> _Work to be completed_
Look through the records below, and copy out every line that holds the string "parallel".

> _Exercise material_

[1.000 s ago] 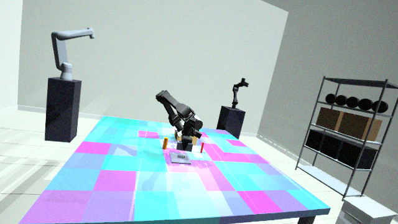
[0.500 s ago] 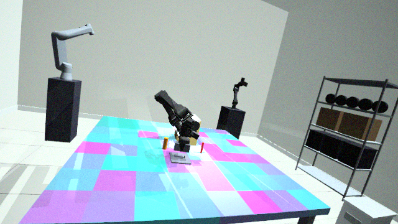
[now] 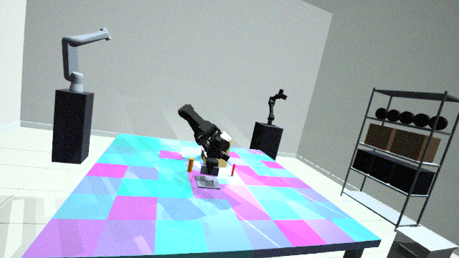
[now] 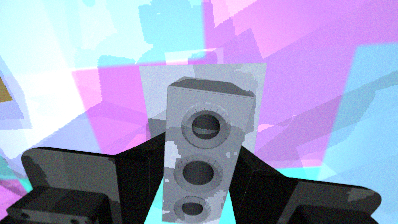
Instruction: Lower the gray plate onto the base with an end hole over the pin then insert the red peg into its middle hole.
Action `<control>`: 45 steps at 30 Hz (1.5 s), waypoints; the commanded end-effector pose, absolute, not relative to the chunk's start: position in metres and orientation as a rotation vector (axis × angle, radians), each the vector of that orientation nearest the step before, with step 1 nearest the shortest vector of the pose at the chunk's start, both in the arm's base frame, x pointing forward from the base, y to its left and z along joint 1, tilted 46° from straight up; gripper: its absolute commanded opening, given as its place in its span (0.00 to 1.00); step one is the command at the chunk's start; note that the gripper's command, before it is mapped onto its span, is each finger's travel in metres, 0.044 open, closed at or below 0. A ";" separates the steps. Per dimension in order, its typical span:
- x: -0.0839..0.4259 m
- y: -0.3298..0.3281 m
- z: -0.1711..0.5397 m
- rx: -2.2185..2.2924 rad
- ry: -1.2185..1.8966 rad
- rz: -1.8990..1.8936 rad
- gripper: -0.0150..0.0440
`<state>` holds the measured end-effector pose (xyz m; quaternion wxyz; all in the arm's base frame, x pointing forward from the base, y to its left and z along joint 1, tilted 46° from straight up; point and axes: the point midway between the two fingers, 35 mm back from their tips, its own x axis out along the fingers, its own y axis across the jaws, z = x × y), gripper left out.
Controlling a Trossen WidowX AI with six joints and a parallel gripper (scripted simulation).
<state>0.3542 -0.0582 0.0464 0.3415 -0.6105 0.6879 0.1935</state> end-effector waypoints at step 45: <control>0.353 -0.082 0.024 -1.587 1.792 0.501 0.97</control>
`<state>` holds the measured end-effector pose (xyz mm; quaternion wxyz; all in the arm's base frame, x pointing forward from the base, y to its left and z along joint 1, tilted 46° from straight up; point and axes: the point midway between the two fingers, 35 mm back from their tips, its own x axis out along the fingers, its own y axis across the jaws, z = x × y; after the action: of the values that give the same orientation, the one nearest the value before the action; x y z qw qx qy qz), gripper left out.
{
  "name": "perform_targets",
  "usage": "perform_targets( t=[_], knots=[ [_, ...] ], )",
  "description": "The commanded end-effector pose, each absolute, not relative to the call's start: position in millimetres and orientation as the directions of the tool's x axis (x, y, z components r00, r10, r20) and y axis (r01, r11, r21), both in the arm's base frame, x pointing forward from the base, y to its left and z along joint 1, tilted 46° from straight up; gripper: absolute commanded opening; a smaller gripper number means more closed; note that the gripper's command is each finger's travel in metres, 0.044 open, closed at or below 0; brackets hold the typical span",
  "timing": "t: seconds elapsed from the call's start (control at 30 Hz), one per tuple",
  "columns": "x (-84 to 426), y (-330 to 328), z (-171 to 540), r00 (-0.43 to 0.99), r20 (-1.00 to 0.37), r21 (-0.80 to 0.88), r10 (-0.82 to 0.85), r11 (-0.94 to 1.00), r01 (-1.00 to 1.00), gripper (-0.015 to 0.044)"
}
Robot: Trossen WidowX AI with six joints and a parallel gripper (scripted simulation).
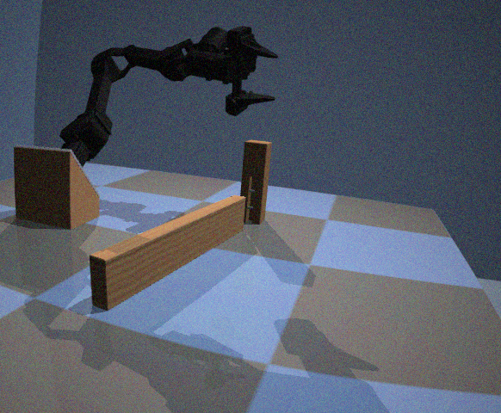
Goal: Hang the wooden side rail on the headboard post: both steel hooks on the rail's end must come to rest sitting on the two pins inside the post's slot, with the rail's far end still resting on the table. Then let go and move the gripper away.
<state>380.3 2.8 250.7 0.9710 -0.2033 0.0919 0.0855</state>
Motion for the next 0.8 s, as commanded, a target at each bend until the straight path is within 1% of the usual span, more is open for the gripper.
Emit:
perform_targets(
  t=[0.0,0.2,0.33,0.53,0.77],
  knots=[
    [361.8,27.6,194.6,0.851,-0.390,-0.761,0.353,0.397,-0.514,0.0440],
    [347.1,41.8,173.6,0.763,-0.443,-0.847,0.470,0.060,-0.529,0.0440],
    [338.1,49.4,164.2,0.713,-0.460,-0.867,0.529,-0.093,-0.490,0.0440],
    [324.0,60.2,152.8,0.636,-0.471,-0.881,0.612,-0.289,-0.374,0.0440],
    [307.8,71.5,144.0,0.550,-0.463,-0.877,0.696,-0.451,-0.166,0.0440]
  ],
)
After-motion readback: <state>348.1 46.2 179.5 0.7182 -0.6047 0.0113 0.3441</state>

> _Output_
Controlling a Trossen WidowX AI with six joints and a parallel gripper (scripted simulation).
Robot: Trossen WidowX AI with six joints and a parallel gripper (scripted simulation).

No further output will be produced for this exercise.